Spi-213 could bring about the exotoxin, which led to immune system destruction if left untreated. Nwa-019 led to chronic pain, the shutting down of neuronal function and perception, which made sexual reproduction impossible. This was the price Pixiu paid for existence.
I had thought of mining as Pixiu’s reason for living. Now, looking through those piled experimental records, I realized mining was not its purpose, but its means of subsistence. We had designed it this way. We’d forced it to compromise between maintaining life and mining rare earths.
But this still wasn’t enough.
I thought about Grandmother. Throughout her life, she resisted a world she understood less by the day, until both sides lost. But that was her foundation: simple and unremarkable justifications. She didn’t understand compromise. She sought a way forward in the oral tradition of older generations. Hidden in those words, in Pixiu, was an instinct tens of thousands of years old—even if we were sufficiently clever these days to see it for a preposterous sham.

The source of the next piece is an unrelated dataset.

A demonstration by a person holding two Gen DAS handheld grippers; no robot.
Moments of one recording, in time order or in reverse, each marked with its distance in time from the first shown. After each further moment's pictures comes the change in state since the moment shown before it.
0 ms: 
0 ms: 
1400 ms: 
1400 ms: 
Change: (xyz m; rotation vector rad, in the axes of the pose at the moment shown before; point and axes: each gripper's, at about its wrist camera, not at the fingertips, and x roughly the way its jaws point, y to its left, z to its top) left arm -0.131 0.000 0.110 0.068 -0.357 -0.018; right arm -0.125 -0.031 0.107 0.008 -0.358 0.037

And even if life is hard, there’s always the next generation.
This was just what Pixiu needed.
Its life was so painful. How could I give it the ability to love?
I charged into the lab and rummaged for the record I needed. I found it and inserted a new page. They would not be able to discover that the infant Pixiu’s shell—no, it would start earlier, at ovum fertilization—would fluoresce faintly, invisible to human eyes, and this would last until the end of infancy. In every Pixiu, photosensitive cells attuned to this frequency would stimulate a reward sensation.
There would also be another change.
Pixius that could no longer shut down pain-producing nerve cells naturally starved themselves to death. They had to sense others of their kind, even if it was painful. At least they might know the joy brought about by new generations. A glimmer of light in the dark.
I wasn’t totally sure about all this. I just had my hope.
I hoped, and I hope.
Perhaps, in time, there will be gene fragments to replace Spi-213 and Nwa-019, these that bring both pain and survival to generations.
But before that time comes, they will exhaust their strength, and raise their young, and for the glory of that moment, endure with patient restraint all the tribulations and evils of this world.
These insignificant Pixius will impart and inherit this conviction from generation to generation.
I just impulsively called Mom. I asked how Grandmother and Grandfather met. Mom burst into tears. She cried for a long time, then replied: “Those were hard times. They were introduced by a matchmaker hired by their parents. Back then, one family on its own might not survive, but two might have a chance.”
I listened and found myself crying silently as a thought passed gently through my mind. It was a promise made long ago that can never be kept.